(What the task asks):
Please count how many lines in the entries below contain "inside" and reply with the figure alone.

(Excerpts from a dataset):
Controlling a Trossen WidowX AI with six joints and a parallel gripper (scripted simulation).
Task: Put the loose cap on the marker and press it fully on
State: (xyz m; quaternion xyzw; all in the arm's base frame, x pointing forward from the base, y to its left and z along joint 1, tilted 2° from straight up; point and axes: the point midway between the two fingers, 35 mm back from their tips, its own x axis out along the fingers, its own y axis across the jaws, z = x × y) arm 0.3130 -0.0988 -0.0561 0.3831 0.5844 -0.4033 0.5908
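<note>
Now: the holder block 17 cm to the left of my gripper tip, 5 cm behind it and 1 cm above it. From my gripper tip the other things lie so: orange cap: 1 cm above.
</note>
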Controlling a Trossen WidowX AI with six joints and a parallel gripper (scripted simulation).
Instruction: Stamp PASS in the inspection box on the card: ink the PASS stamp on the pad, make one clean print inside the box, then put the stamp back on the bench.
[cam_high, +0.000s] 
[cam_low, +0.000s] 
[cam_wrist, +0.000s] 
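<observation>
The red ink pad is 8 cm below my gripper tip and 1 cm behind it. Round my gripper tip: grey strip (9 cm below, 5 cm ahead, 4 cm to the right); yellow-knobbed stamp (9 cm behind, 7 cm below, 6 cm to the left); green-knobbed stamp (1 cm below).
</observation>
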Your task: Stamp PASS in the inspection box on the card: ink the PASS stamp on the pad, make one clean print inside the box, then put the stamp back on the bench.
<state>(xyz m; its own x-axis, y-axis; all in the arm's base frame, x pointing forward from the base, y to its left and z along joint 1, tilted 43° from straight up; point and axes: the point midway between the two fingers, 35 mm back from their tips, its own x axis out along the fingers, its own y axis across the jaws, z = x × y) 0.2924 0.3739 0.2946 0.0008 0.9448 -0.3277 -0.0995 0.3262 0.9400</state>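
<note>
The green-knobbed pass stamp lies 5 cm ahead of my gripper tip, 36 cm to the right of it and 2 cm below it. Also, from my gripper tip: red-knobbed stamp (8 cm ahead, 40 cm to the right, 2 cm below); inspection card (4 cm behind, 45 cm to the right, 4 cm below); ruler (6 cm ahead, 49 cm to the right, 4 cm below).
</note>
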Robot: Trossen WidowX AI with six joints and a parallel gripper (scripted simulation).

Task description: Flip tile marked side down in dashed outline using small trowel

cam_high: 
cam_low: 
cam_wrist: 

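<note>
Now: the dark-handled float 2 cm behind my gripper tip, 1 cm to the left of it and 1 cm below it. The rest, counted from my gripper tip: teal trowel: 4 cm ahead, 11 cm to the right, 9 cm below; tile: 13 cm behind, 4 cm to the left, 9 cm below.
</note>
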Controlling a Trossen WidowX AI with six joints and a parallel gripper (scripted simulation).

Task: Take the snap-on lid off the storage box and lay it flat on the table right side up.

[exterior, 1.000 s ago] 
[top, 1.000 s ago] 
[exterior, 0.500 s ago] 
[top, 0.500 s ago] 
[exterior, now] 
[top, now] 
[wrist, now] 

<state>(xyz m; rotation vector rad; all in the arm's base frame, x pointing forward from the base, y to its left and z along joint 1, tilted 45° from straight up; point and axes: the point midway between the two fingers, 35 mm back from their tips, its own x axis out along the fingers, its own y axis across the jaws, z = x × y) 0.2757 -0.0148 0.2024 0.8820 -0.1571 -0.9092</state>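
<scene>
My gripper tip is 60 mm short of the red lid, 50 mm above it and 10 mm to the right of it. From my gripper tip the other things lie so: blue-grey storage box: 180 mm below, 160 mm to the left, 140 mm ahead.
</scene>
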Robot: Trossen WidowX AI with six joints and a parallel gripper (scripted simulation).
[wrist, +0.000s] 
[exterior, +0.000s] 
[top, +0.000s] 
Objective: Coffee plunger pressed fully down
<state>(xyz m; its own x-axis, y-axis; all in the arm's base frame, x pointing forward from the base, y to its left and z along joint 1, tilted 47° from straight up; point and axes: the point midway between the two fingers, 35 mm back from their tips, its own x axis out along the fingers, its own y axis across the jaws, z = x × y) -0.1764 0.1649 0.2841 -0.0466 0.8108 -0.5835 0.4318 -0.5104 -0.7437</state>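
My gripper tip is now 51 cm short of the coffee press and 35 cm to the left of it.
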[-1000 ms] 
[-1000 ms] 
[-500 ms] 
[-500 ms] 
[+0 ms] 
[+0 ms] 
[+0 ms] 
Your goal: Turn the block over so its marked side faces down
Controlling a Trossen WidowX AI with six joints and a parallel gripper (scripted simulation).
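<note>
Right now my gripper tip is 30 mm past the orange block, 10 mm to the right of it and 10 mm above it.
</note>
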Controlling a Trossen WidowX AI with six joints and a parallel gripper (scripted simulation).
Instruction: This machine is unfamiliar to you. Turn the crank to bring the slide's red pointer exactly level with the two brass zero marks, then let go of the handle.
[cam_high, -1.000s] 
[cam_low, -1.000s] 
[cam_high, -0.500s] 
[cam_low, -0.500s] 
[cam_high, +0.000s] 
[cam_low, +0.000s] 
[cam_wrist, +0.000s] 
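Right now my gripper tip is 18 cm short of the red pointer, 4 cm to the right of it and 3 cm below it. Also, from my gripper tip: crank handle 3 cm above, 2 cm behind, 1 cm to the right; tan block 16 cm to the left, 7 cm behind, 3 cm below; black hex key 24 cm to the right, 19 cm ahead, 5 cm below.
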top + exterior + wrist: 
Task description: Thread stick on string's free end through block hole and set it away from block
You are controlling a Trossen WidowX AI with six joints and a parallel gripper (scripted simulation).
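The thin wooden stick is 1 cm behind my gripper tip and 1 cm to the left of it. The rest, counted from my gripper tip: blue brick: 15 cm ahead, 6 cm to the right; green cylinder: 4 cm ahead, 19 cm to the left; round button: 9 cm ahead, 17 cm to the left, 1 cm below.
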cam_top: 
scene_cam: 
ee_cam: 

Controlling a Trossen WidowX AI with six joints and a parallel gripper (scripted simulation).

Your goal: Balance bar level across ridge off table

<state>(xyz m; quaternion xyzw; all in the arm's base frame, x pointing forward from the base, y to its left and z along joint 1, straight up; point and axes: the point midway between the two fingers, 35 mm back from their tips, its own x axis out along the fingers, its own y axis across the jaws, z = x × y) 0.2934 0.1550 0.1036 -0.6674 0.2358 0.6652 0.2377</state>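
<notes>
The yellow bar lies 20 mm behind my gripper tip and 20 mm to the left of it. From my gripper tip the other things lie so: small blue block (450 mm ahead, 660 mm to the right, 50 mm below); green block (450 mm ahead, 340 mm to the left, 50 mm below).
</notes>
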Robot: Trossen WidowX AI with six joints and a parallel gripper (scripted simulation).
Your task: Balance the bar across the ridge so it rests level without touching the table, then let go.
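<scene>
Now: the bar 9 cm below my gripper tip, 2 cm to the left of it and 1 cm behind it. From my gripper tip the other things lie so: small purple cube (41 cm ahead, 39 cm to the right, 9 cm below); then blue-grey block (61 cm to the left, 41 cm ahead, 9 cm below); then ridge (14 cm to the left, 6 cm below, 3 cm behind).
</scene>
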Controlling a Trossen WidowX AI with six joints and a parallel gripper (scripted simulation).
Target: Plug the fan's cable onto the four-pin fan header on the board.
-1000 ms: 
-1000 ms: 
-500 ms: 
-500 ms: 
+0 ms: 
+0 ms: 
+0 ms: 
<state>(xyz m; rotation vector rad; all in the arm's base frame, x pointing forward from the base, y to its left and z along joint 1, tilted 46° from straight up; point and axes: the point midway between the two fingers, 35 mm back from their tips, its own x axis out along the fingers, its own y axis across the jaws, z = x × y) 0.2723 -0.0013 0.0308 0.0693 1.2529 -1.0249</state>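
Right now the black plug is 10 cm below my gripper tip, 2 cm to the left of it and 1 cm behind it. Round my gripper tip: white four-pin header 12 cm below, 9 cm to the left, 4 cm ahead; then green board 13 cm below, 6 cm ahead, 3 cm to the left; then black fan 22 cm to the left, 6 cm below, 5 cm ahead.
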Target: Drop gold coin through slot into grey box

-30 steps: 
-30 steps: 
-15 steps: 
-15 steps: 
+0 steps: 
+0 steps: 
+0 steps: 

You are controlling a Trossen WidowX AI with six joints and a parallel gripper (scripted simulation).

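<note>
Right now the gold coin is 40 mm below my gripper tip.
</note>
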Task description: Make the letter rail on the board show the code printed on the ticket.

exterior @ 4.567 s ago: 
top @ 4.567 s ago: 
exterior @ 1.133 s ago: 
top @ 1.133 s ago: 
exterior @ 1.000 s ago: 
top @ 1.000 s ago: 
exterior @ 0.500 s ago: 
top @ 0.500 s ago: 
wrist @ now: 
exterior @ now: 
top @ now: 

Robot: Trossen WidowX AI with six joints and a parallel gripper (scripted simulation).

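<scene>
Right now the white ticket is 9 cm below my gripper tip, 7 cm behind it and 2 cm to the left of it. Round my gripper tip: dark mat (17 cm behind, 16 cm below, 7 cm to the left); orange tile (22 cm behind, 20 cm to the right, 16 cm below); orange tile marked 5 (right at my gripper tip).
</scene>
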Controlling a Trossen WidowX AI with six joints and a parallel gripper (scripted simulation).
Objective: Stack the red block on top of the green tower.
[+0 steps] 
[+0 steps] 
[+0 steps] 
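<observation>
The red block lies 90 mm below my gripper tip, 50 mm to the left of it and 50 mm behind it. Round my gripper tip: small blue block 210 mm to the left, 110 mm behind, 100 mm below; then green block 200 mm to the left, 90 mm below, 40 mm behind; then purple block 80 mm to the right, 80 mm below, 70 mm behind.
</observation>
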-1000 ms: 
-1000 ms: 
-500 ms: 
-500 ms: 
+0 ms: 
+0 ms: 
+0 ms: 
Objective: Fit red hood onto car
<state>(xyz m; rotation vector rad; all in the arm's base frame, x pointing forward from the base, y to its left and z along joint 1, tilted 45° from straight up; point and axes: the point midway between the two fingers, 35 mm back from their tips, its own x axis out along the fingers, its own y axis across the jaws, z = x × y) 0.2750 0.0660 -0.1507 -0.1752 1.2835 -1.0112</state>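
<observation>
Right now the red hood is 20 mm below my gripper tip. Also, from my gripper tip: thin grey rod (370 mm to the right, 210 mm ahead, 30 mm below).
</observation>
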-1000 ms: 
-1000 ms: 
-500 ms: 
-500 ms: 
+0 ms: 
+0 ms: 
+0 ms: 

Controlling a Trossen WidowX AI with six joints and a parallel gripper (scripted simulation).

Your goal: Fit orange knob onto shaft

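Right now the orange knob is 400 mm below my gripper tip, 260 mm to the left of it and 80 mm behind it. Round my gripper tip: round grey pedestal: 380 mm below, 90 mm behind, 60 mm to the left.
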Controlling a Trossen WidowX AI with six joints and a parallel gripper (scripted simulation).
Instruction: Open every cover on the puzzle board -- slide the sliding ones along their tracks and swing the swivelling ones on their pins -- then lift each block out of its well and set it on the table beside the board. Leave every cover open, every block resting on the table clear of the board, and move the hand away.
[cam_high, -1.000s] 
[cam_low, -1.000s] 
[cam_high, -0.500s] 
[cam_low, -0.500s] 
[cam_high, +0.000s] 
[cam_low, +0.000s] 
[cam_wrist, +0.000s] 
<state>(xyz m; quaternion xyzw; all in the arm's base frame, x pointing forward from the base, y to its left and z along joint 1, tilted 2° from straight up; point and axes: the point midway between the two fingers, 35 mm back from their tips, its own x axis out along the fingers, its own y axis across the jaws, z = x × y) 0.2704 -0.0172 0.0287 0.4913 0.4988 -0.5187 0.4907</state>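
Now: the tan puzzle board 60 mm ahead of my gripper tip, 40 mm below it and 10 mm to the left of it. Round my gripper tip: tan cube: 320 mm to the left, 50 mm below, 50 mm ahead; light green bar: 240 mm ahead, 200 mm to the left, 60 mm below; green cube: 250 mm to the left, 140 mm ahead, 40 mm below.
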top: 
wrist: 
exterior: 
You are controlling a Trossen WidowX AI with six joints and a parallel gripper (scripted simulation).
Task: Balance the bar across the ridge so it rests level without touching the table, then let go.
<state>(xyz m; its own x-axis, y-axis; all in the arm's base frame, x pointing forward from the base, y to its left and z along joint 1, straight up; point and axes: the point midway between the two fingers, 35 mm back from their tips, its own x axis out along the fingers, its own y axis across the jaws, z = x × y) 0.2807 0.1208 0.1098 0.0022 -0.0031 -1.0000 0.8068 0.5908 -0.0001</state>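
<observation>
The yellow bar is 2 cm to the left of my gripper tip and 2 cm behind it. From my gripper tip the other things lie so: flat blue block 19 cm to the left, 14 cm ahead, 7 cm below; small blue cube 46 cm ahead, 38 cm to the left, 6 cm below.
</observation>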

(Your solution):
2